The typical use of this instruction was as follows:

CMP     a,b
BR      ALESS   ; executed if a < b
BR      ASAMEB  ; executed if a = b
BR      ABIGG   ; executed if a > b

A less than obvious use of this instruction was in bounds checking:

CMP     a,max
CMP     a,min   ; if a < max
BR      OUT     ; if a = max or (a < max and a < min)
BR      OUT     ; if a > max or (a < max and a = min)
                ; if a < max and a > min

The above code branches to OUT if a is in the range from min to max exclusive of the end points. This is the kind of trick you can fail to invent after years of using a machine.

The Fortran if Statement

The original Fortran language had a bizarre if statement that only makes sense in the context of this strange comparison instruction:

if (a) 10,20,30

This branches to the label 10 if a is less than zero, to the label 20 if a is zero, and to 30 if a is greater. Labels in Fortran were numeric, and if you left out a label in the above, it meant "fall through" to the next statement.

Efficient Bounds Checking on the ARM

The ARM instruction set has an equally strange but delightfully optimal coding trick for bounds checking. Every ARM instruction can optionally be made contingent on the condition codes. As a result, you can write bounds checking code as follows:

cmp     a,upper
cmple   lower,b
ble     inrange         @ (a <= upper) and (lower <= a)

This kind of tricky code is obvious for register-to-register operations, and within the rather tricky constraints of the ARM instruciton set concerning immediate operands, it may also be used.

Of course, to complete our treatment of bounds checking, we need to ask, how do we throw an exception. All code anywhere in the program that needs to throw a range exception can branch to a single point in the code to throw that exception, but what this code does depends on our implementation of exception semantics. A default bit of code that simply outputs the error message unhandled exception and then terminates the program would make an excellent temporary solution until we get around to worrying about catching exceptions.

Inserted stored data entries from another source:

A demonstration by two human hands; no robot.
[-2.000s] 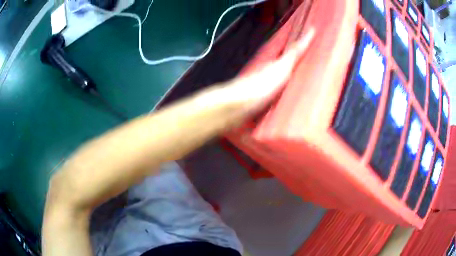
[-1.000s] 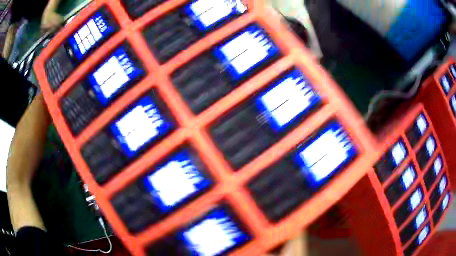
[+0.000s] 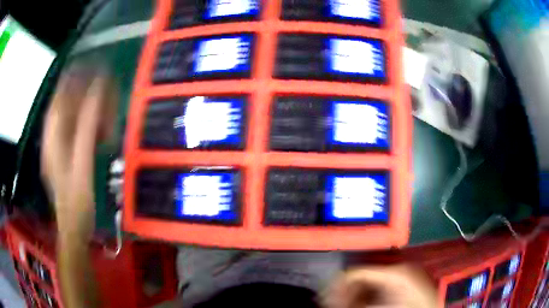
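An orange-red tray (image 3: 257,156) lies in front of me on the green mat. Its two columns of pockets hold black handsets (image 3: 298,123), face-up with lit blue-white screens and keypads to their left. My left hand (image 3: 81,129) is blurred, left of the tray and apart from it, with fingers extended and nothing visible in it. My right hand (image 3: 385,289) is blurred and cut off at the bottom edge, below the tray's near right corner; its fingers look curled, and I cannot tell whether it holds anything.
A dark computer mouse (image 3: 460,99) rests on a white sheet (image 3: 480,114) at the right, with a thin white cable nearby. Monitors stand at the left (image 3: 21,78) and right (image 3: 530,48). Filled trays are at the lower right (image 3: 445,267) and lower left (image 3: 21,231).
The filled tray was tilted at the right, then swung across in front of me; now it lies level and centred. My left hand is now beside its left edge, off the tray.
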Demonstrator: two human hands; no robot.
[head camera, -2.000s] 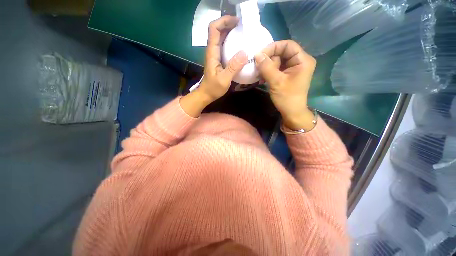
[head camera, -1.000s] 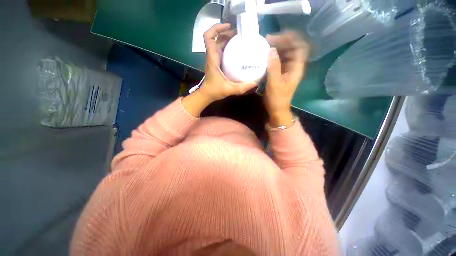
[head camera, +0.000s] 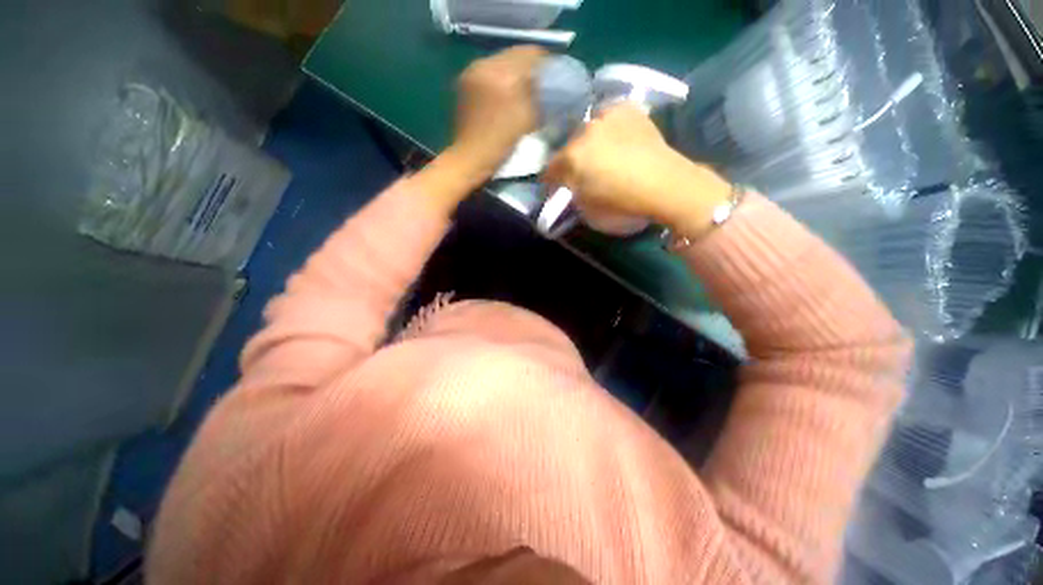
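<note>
A white security camera is between my hands over the near edge of the green bench. Its white base end (head camera: 641, 82) shows above my right hand, and a white antenna (head camera: 556, 210) sticks out below it. My right hand (head camera: 623, 166) is closed around the camera's middle. My left hand (head camera: 501, 103) is curled at a greyish round part (head camera: 563, 89), blurred; whether this is the camera head is unclear. My fingertips are mostly hidden.
Air-column bags (head camera: 801, 97) lie on the right of the green bench (head camera: 377, 57), with more at the lower right. White pieces (head camera: 509, 21) lie at the bench's far side. A plastic-wrapped bundle (head camera: 189, 189) is at the left. A brown box (head camera: 269, 14) is at the upper left.
The camera has been turned, so the ball's printed face no longer shows. My right hand has moved onto its body. My left hand now shows its back. The view has rotated.
</note>
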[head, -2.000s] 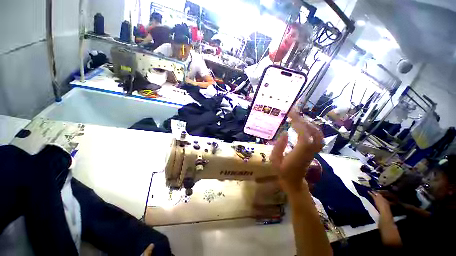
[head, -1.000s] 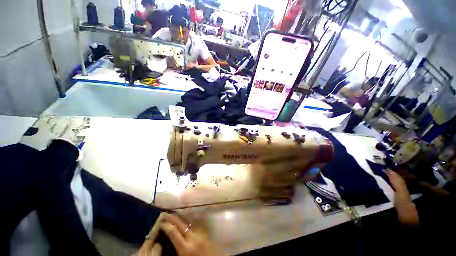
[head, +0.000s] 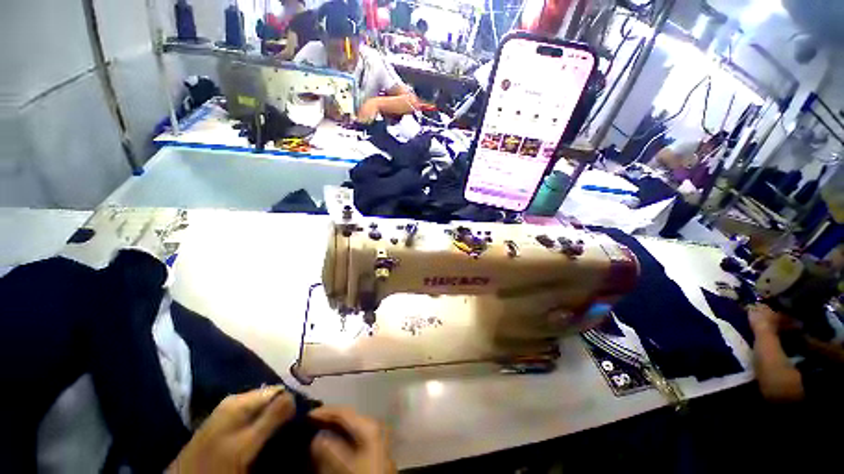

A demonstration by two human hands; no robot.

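Note:
A dark garment piece point(head: 120, 305) with white inner parts is heaped on the table left of the sewing machine point(head: 463, 278). Its near edge runs to my hands at the bottom of the view. My left hand point(head: 231, 430) pinches the dark cloth between thumb and finger. My right hand point(head: 352, 440) holds the same cloth close beside it; its lower part is cut off by the frame edge. The hands are in front of the machine bed, away from the needle. No cloth lies under the presser foot point(head: 356, 319).
A lit smartphone point(head: 527, 125) stands upright behind the machine. Dark cut pieces point(head: 676, 315), a striped bundle point(head: 615, 347) and a black card point(head: 622, 372) lie to the right. A green bottle-like thing point(head: 552, 192) is behind. One person sits opposite, another's arm point(head: 773, 356) is at right.
My right hand has come down from near the phone to the cloth at the bottom. Both hands now hold the cloth edge together. The camera view has shifted slightly.

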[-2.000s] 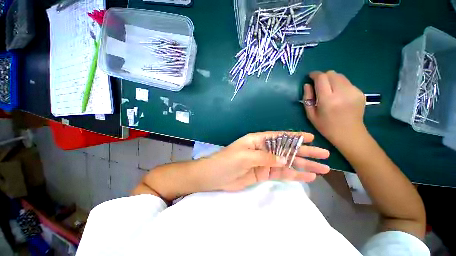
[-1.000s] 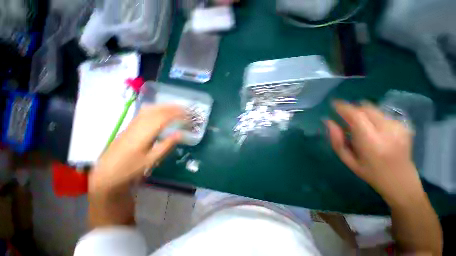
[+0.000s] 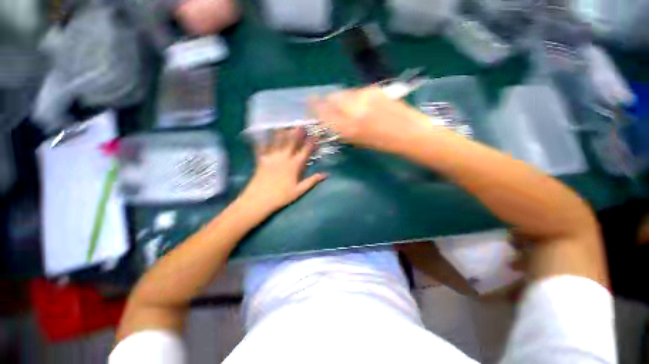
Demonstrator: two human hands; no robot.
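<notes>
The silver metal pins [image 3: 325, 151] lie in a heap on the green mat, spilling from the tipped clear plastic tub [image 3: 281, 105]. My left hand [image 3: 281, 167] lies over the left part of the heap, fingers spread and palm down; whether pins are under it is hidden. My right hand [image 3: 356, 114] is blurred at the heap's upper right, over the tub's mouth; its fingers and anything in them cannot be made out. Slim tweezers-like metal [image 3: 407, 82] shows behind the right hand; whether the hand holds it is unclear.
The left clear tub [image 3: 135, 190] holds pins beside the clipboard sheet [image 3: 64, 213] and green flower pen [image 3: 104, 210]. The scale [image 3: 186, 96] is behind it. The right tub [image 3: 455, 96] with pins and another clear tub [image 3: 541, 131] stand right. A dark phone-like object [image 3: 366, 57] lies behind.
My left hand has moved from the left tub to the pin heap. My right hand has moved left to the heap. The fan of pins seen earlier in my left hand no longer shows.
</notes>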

Speaking of temporary solutions, an excellent way to make your Kestrel programs testable before you have generalized support for subroutine calls that includes support for calls to external C functions would be to define a new kind of statement.

<statement> ::== "putchar" "(" <expression> ")"

This would evaluate the expression, verify that it is a character expression, and then put that parameter in palce for a call to the external C routine, all handled as a special case instead of as a general mechanism.